- About this exercise
Each time a line of the listing holds "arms", copy that line.

** Opening Information shown block **

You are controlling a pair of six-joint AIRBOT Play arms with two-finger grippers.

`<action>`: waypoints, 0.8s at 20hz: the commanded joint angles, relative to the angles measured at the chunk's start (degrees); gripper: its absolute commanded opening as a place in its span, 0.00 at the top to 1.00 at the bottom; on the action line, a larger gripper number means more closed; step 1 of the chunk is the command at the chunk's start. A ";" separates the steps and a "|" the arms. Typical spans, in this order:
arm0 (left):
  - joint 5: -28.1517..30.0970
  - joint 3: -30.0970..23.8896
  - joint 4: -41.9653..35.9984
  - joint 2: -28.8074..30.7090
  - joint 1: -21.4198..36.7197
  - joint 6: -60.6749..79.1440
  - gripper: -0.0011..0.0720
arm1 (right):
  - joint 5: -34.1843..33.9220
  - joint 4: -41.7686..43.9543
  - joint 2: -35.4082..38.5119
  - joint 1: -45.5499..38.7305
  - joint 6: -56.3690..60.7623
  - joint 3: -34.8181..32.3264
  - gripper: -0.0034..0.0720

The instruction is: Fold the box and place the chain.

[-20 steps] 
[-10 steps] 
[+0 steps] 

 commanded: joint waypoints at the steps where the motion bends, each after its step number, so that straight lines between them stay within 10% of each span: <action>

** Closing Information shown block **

- Expected answer
You are controlling a pair of six-joint AIRBOT Play arms with two-finger grippers.
`<action>`: waypoints, 0.8s at 20hz: the commanded joint angles, relative to the angles measured at the chunk's start (degrees); gripper: its absolute commanded opening as a place in its span, 0.00 at the top to 1.00 at the bottom; on the action line, a larger gripper number means more closed; step 1 of the chunk is the command at the chunk's start. A ";" separates the steps and a "|" the arms. Typical spans, in this order:

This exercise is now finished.